Ecowas force ready for Mali if invited - leaders

By TAMBA JEAN-MATTHEW in Dakar and AFP

Posted  Friday, May 4  2012 at  14:42

A special summit of West African leaders held in Dakar, Senegal, agreed to dispatch a regional force to Mali if the interim government officially makes the request.

"The conference instructed the Economic Community of West African States (Ecowas) to prepare the standby force for immediate deployment as soon as Mali asks for it," a statement issued at the meeting said.

The Ecowas Commission would first "consult development partners on the financing of the deployment" of the force, added the statement.

The summit also decided to take drastic action against any party in Mali that hinders the transition process which has been endorsed for the period of one year.

The decisions were taken late Thursday night at the end of the summit which dwelt on the crisis in Mali and Guinea Bissau.

The 15-member Ecowas bloc also condemned the sudden outbreak of fighting in the Malian capital early this week former Presidential Guard troops loyal to the ousted government and soldiers of the military junta led by Captain Amadou Sanogo.

Conditionalities

On Guinea-Bissau, the summit demanded the immediate release of all civilian leaders held “illegally” in custody across the country.

About a dozen civilian politicians and members of the civil society are reportedly detained in military barracks by the junta which accused them of "insubordination."

Additionally, the summit urged the Guinea-Bissau military junta to embrace all the conditionalities laid forth by Ecowas especially the restoration of civilian authority at the earliest opportunity.

Early this week, the Bissau junta leader Gen Antonio Indjai categorically rejected the idea of re-installing ousted interim president Raimundo Pereira.
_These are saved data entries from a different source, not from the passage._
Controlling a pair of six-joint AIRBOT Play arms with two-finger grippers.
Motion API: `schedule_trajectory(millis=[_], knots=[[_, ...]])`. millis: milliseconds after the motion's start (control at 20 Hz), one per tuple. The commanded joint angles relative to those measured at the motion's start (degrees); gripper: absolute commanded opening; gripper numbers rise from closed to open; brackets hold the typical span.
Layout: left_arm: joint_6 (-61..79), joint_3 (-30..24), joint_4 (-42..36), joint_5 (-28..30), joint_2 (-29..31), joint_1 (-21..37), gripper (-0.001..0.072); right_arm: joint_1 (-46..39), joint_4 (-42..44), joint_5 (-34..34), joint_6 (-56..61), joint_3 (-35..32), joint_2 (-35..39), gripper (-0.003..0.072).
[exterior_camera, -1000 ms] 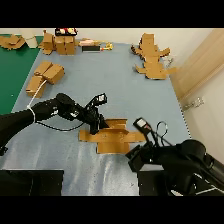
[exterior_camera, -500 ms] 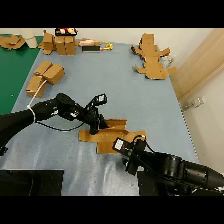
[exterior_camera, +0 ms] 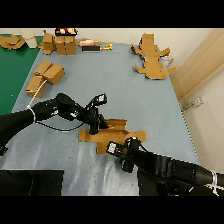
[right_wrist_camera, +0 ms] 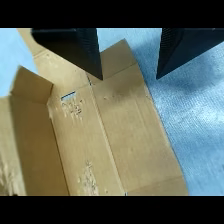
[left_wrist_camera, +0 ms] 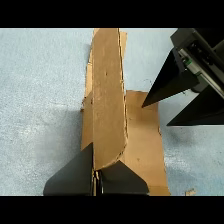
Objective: Fold the box.
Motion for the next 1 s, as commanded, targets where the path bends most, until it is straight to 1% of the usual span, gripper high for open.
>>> schedule_trajectory(millis=[0, 250, 500, 700, 950], knots=[[0.0, 0.0, 0.0, 0.0, 0.0, 0.0, 0.0013, 0.0, -1.2, 0.7, 0.0, 0.0, -2.1, 0.0497], [0.0, 0.0, 0.0, 0.0, 0.0, 0.0, 0.0013, 0.0, -1.9, 0.7, 0.6, 0.0, -2.0, 0.0497], [0.0, 0.0, 0.0, 0.0, 0.0, 0.0, 0.0013, 0.0, -9.2, 1.1, 7.0, 0.0, -2.0, 0.0497], [0.0, 0.0, 0.0, 0.0, 0.0, 0.0, 0.0013, 0.0, -12.9, 1.8, 12.3, 0.5, -2.0, 0.0497], [0.0, 0.0, 0.0, 0.0, 0.0, 0.0, 0.0013, 0.0, -12.9, 2.2, 13.1, 1.9, -2.0, 0.0497]])
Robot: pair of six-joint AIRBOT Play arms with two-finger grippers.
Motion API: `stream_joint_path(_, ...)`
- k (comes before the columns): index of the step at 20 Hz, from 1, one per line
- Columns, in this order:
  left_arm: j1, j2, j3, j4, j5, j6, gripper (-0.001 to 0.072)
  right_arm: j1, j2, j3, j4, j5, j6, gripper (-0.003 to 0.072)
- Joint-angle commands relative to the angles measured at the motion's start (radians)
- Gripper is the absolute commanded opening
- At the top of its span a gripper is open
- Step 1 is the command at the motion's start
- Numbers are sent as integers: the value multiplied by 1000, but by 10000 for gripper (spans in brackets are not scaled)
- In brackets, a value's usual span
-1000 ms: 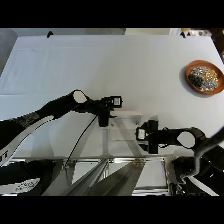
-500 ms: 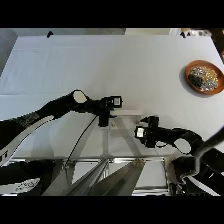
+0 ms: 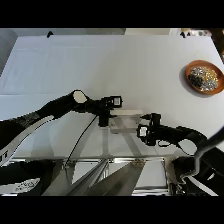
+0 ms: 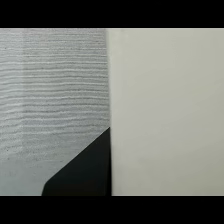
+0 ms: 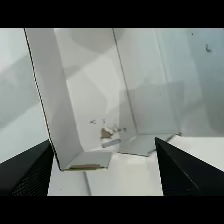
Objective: Fold the box and place the chain.
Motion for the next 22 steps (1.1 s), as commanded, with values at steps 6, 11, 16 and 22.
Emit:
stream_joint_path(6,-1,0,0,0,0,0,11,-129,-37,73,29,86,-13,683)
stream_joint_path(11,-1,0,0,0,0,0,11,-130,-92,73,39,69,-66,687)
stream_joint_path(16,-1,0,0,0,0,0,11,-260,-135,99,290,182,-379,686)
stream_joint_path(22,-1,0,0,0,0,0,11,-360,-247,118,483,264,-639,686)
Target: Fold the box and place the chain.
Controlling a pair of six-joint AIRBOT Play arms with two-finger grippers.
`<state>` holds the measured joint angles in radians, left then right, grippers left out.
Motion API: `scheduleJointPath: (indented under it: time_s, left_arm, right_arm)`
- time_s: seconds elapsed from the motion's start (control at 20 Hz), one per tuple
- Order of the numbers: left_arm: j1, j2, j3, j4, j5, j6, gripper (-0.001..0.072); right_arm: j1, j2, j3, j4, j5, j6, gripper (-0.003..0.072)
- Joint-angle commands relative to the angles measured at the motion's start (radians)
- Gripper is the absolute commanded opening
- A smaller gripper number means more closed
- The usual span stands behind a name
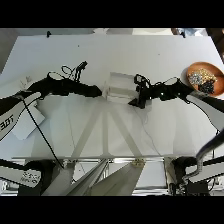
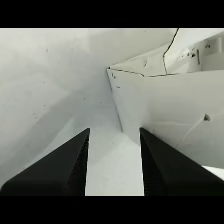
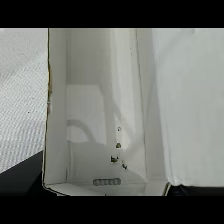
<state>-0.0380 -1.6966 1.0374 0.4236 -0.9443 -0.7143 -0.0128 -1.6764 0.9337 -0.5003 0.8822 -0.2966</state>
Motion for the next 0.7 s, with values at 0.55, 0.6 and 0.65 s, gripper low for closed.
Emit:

The general only promised safe passage home from Abdijan were the ousted leader has taken refuge.

Speaking individually during the summit, Ecowas chairman President Allasane Ouattara of Cote d'Ivoire and President Ellen Johnson-Sirleaf of Liberia called for “firm action” against coup makers, adding that Ecowas should set an example with the juntas in Bissau and Mali.

“We have the moral obligations to stand by peace and democracy and the moral responsibility to give Malians and Bissau Guineas the right to live in peace," President Johnson-Sirleaf warned.

"We will be setting a dangerous precedent if we seem to dialogue interminably with coup makers as our citizens continue to live in fear and terror.”